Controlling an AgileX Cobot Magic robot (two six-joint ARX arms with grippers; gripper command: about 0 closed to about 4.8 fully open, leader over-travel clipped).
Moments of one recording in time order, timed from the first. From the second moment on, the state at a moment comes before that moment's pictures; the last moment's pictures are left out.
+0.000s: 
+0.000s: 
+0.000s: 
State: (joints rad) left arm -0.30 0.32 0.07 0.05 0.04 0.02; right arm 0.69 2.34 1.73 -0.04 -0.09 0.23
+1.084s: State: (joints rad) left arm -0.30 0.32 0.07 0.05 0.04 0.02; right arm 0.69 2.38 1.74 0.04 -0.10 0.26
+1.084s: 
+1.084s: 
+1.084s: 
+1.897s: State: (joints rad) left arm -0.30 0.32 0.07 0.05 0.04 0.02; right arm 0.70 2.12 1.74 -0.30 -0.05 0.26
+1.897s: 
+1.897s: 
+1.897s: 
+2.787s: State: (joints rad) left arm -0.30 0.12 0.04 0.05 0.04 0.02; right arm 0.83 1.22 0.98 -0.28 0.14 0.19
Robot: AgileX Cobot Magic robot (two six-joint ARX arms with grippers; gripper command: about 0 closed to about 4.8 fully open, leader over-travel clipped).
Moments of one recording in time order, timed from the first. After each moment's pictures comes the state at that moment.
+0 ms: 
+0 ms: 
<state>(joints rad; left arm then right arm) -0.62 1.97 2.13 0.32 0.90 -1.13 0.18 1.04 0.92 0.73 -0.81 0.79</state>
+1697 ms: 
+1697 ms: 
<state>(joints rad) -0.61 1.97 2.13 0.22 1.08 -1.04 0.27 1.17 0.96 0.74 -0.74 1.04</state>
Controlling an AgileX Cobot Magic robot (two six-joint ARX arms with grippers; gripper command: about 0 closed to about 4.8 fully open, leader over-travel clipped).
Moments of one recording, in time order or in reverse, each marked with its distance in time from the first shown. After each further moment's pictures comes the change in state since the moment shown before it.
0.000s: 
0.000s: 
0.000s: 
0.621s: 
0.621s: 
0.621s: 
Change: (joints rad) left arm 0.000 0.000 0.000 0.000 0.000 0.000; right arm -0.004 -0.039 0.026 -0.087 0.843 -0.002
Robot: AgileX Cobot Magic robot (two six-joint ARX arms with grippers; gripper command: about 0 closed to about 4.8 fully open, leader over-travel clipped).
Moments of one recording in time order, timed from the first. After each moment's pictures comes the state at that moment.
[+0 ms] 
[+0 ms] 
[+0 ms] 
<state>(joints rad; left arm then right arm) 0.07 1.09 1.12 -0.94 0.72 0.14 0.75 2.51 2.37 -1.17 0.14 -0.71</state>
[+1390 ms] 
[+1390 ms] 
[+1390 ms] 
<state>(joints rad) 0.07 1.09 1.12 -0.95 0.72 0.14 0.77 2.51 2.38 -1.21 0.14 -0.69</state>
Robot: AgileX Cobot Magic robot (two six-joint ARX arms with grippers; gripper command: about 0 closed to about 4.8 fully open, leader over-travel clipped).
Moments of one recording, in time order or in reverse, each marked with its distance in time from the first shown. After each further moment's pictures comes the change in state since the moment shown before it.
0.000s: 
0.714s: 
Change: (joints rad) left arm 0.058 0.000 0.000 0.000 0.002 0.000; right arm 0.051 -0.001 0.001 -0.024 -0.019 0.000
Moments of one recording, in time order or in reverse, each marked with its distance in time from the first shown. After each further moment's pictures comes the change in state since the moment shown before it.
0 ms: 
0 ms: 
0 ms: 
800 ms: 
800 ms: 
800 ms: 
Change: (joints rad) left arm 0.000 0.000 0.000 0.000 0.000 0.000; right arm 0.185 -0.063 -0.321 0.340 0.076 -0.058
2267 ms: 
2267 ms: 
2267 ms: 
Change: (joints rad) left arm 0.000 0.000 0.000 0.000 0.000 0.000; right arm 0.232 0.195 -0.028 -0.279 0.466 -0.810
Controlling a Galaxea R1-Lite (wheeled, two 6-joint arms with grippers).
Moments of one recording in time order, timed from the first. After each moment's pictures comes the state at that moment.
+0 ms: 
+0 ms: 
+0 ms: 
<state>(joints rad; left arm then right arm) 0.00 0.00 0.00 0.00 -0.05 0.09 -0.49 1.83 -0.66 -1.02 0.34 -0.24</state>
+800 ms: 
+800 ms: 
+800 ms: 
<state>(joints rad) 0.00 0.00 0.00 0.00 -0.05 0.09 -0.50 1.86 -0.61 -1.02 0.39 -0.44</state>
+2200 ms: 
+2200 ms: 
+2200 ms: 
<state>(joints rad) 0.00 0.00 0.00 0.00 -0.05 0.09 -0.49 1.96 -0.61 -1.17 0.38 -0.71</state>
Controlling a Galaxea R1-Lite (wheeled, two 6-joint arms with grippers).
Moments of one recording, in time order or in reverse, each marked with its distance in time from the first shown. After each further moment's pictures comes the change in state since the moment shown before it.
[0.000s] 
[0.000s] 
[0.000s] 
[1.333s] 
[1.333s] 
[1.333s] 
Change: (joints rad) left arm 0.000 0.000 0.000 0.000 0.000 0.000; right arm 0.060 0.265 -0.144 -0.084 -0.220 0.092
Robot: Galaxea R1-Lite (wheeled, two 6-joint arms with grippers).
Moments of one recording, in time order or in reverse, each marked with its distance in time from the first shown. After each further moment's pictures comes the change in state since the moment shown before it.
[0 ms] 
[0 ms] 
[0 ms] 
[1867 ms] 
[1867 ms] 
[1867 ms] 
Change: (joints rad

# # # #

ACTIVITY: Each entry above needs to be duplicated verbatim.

SOLUTION TO THE EXERCISE:
Controlling an AgileX Cobot Magic robot (two six-joint ARX arms with grippers; gripper command: about 0 closed to about 4.8 fully open, leader over-travel clipped).
Moments of one recording in time order, timed from the first. From the second moment on, the state at a moment comes before that moment's pictures; the last moment's pictures are left out.
+0.000s: 
+0.000s: 
+0.000s: 
State: (joints rad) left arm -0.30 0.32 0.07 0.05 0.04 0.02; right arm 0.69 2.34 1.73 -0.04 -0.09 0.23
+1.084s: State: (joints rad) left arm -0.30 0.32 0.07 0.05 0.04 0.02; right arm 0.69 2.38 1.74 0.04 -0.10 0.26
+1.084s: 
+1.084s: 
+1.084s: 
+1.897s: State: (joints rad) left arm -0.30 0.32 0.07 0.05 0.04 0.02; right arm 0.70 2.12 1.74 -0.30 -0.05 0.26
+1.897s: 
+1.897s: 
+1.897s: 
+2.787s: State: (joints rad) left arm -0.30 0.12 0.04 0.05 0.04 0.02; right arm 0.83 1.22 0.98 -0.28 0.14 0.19
Robot: AgileX Cobot Magic robot (two six-joint ARX arms with grippers; gripper command: about 0 closed to about 4.8 fully open, leader over-travel clipped).
Moments of one recording in time order, timed from the first. After each moment's pictures comes the state at that moment.
+0 ms: 
+0 ms: 
<state>(joints rad; left arm then right arm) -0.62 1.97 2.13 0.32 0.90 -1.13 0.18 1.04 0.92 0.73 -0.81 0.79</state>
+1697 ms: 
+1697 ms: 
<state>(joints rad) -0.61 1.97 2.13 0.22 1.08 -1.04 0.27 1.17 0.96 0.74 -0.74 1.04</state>
Controlling an AgileX Cobot Magic robot (two six-joint ARX arms with grippers; gripper command: about 0 closed to about 4.8 fully open, leader over-travel clipped).
Moments of one recording, in time order or in reverse, each marked with its distance in time from the first shown. After each further moment's pictures comes the change in state since the moment shown before it.
0.000s: 
0.000s: 
0.000s: 
0.621s: 
0.621s: 
0.621s: 
Change: (joints rad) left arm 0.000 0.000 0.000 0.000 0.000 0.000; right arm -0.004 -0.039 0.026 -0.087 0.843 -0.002
Robot: AgileX Cobot Magic robot (two six-joint ARX arms with grippers; gripper command: about 0 closed to about 4.8 fully open, leader over-travel clipped).
Moments of one recording in time order, timed from the first. After each moment's pictures comes the state at that moment.
[+0 ms] 
[+0 ms] 
[+0 ms] 
<state>(joints rad; left arm then right arm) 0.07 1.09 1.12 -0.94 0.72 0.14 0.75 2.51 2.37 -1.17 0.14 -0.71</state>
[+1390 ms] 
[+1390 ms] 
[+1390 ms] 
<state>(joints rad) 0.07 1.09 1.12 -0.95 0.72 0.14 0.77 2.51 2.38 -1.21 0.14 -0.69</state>
Robot: AgileX Cobot Magic robot (two six-joint ARX arms with grippers; gripper command: about 0 closed to about 4.8 fully open, leader over-travel clipped).
Moments of one recording, in time order or in reverse, each marked with its distance in time from the first shown. After each further moment's pictures comes the change in state since the moment shown before it.
0.000s: 
0.714s: 
Change: (joints rad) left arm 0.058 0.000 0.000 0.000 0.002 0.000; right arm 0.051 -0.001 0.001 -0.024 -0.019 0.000
Moments of one recording, in time order or in reverse, each marked with its distance in time from the first shown. After each further moment's pictures comes the change in state since the moment shown before it.
0 ms: 
0 ms: 
0 ms: 
800 ms: 
800 ms: 
800 ms: 
Change: (joints rad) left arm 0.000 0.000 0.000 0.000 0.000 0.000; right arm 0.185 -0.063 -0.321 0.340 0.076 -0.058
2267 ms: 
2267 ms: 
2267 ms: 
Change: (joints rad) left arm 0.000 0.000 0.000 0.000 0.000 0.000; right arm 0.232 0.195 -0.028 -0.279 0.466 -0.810
Controlling a Galaxea R1-Lite (wheeled, two 6-joint arms with grippers).
Moments of one recording in time order, timed from the first. After each moment's pictures comes the state at that moment.
+0 ms: 
+0 ms: 
+0 ms: 
<state>(joints rad; left arm then right arm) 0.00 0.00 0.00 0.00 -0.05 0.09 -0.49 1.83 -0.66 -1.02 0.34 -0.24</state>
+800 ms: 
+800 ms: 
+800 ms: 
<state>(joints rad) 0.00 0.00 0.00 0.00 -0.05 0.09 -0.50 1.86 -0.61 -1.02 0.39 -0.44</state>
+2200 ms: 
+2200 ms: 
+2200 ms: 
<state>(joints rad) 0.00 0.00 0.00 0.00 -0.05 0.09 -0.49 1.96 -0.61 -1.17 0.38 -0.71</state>
Controlling a Galaxea R1-Lite (wheeled, two 6-joint arms with grippers).
Moments of one recording, in time order or in reverse, each marked with its distance in time from the first shown. After each further moment's pictures comes the change in state since the moment shown before it.
[0.000s] 
[0.000s] 
[0.000s] 
[1.333s] 
[1.333s] 
[1.333s] 
Change: (joints rad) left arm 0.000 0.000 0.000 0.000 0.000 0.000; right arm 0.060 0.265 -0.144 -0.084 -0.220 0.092
Robot: Galaxea R1-Lite (wheeled, two 6-joint arms with grippers).
Moments of one recording, in time order or in reverse, each marked with its distance in time from the first shown. After each further moment's pictures comes the change in state since the moment shown before it.
[0 ms] 
[0 ms] 
[0 ms] 
[1867 ms] 
[1867 ms] 
[1867 ms] 
Change: (joints rad

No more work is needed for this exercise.